As Doug Arnold pointed out, attacking trees and looking for a replacement isn't new. It has already been done, so I didn't actually invent anything revolutionary. The construction cloud is actually a well known structure called chart, as in chart parsing. The chart is designed for keeping all possible parse variants in a compact way to ease backtracking and reparse. And my cloud does exactly this and in a very similar fashion.

One difference is what kind of information is stored in the chart. In the classical approach, it's a bunch of records like "there may be an NP constituent from word 3 to word 7". No internal structure of these constituents is stored. If someone needs the complete tree, it can be computed on demand, since all of the daughter phrases are also present in the chart. And you're lucky if there's only one variant of such subtree.
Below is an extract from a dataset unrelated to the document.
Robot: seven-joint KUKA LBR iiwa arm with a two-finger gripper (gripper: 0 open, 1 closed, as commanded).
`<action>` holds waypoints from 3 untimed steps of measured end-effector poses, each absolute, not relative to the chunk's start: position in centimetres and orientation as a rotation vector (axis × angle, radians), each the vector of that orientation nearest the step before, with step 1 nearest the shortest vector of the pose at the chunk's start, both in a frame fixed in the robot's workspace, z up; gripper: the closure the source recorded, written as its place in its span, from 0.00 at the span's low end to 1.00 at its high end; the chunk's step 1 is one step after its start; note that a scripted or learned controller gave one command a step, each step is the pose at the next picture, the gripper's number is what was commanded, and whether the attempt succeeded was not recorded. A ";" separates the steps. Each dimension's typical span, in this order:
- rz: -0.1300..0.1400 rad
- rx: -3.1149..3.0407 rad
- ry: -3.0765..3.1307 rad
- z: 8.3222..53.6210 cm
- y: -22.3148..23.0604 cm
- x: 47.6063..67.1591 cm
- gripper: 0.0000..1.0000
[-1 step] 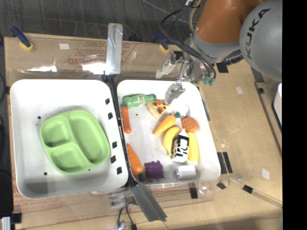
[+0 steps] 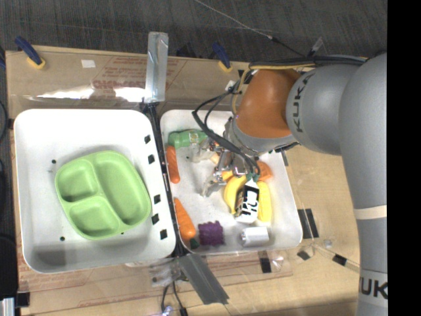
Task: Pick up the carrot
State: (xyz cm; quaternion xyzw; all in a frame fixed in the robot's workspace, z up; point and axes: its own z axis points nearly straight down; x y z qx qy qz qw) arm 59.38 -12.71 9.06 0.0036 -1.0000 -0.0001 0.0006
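Two orange, carrot-like pieces lie along the left wall of the right bin (image 2: 289, 196). A slim one (image 2: 172, 165) is near the upper left. A thicker one (image 2: 185, 220) rests at the lower left, next to a purple grape bunch (image 2: 210, 233). My gripper (image 2: 219, 178) hangs low over the middle of that bin, under the orange wrist band. It is to the right of the slim piece and above the thick one, with a gap of bare bin floor to each. Nothing orange shows at its tip.
Yellow bananas (image 2: 231, 193) and a black-and-white item (image 2: 248, 203) lie just right of the gripper. There is also a white cylinder (image 2: 255, 236), a green object (image 2: 185, 137) and a small orange piece (image 2: 266, 172). The left bin (image 2: 33, 137) holds a green divided plate (image 2: 102, 193).
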 end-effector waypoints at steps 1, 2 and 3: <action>0.000 0.027 -3.145 10.3 -12.4 59.6 1.00; 0.004 0.769 -3.054 19.6 -8.6 59.4 1.00; 0.003 1.436 -2.796 24.9 -12.1 51.8 1.00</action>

Cloud is a collection of records like "constructions X, Y and Z may form a construction T". Since constructions don't tend to have a deep hierarchy, each of them stores its children. We don't have to compute the subtree on demand. But the subtree rarely covers the whole sentence. Therefore the task is to find a subset of all constructions such that it covers the input and its constructions don't contradict each other.

Another difference is that usually chart is tightly connected with the parser. A typical chart parser computes all the results in parallel, storing every possible intermediate constituent in the chart. On the other hand, I'm into single-variant serial parsing with error recovery. Of course, nothing prevents from implementing that kind of parser with phrase-structure-based chart: just drive one variant instead of all. One of the reasons I prefer dependency-like constructions over constituents is that free word order languages appear to be easier to describe in terms of constructions.

2 comments:

Muhammad Alzaidi said...

Hi Peter,
I am really happy to share my idea with you here.. what you said is really interesting. I think you are talking from a purely computational perspective. let me talk from less computation perspective and more theoretical perspective.. within minimalism for instance "sets" are used as a formal method of describing structure if this implies something,, it implies that tree seems to be observed that it is not that satisfactory although sometimes it is working perfectly.. however, people nowaday it seems to me that they use trees as a way of representing structures and to make a well-presented argument....(;)

Peter Gromov said...

Actually, charts are most often used for tree representation. Though those trees are not very much like the ones depicted in Minimalism. In my opinion, trees are overused in linguistics. Too many of the examples seem to be analyzable using the trees, and this is misleading. But if you consider a real text, for example, your or my message here, you'll find it quite hard to fit it in a tree structure (especially counting all the punctuation and parentheticals).